**Brief:** Each record is to be given again precisely as written.

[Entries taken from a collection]
◆ ◆ ◆

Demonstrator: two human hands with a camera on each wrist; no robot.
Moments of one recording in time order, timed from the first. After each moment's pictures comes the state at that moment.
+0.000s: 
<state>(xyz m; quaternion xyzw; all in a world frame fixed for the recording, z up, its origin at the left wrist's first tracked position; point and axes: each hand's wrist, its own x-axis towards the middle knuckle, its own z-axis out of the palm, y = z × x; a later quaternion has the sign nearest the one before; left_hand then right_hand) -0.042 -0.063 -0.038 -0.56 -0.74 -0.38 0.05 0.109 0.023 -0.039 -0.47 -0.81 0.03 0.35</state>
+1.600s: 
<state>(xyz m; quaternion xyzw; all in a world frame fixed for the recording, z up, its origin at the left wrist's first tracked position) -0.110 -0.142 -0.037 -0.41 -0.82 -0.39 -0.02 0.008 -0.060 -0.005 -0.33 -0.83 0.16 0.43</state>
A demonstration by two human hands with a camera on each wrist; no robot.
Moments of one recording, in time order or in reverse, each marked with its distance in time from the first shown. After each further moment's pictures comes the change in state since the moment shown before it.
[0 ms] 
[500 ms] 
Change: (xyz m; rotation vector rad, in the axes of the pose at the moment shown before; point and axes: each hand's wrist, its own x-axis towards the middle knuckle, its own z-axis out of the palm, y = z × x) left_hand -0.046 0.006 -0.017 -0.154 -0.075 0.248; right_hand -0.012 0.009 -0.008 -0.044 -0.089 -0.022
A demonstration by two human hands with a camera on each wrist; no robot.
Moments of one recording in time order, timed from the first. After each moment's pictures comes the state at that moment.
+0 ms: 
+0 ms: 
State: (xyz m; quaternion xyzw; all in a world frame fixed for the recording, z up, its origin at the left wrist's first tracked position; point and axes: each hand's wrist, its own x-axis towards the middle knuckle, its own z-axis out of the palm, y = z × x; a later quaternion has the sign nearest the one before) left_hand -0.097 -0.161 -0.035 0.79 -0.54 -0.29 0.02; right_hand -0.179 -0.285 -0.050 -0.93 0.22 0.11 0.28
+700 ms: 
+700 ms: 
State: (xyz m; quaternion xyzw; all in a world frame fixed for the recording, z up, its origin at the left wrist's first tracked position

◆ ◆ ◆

**Answer for this exercise:**
Demonstrator: two human hands with a camera on each wrist; no robot.
Moments of one recording in time order, timed from the first. After each moment's pictures comes the state at that moment.
+0.000s: 
<state>(xyz m; quaternion xyzw; all in a world frame fixed for the recording, z up, its origin at the left wrist's first tracked position; point and axes: each hand's wrist, its own x-axis towards the middle knuckle, its own z-axis out of the palm, y = z × x; a later quaternion has the sign nearest the one before; left_hand then right_hand) -0.042 -0.063 -0.038 -0.56 -0.74 -0.38 0.05 0.109 0.023 -0.039 -0.47 -0.81 0.03 0.35</state>
+1.600s: 
<state>(xyz m; quaternion xyzw; all in a world frame fixed for the recording, z up, its origin at the left wrist's first tracked position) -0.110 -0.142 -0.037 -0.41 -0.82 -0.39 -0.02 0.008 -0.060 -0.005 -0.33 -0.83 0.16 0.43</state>
A demonstration by two human hands with a camera on each wrist; no robot.
Moments of one recording, in time order or in reverse, each marked with its distance in time from the first shown. After each further moment's pictures comes the change in state since the moment shown before it.
[0 ms] 
[500 ms] 
Change: (xyz m; rotation vector rad, in the axes of the pose at the moment shown before; point and axes: each hand's wrist, its own x-axis towards the middle knuckle, its own z-axis out of the palm, y = z × x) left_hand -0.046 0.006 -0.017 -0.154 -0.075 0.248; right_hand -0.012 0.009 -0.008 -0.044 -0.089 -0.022
A demonstration by two human hands with a camera on each wrist; no robot.
Moments of one recording in time order, timed from the first. After each moment's pictures comes the state at that moment.
+0 ms: 
+0 ms: 
State: (xyz m; quaternion xyzw; all in a world frame fixed for the recording, z up, its origin at the left wrist's first tracked position; point and axes: each hand's wrist, its own x-axis towards the middle knuckle, its own z-axis out of the palm, y = z × x; a later quaternion has the sign nearest the one before) left_hand -0.097 -0.161 -0.035 0.79 -0.54 -0.29 0.02; right_hand -0.179 -0.285 -0.050 -0.93 0.22 0.11 0.28
+700 ms: 
+700 ms: 
State: (xyz m; quaternion xyzw; all in a world frame fixed for the recording, z up, its origin at the left wrist's first tracked position

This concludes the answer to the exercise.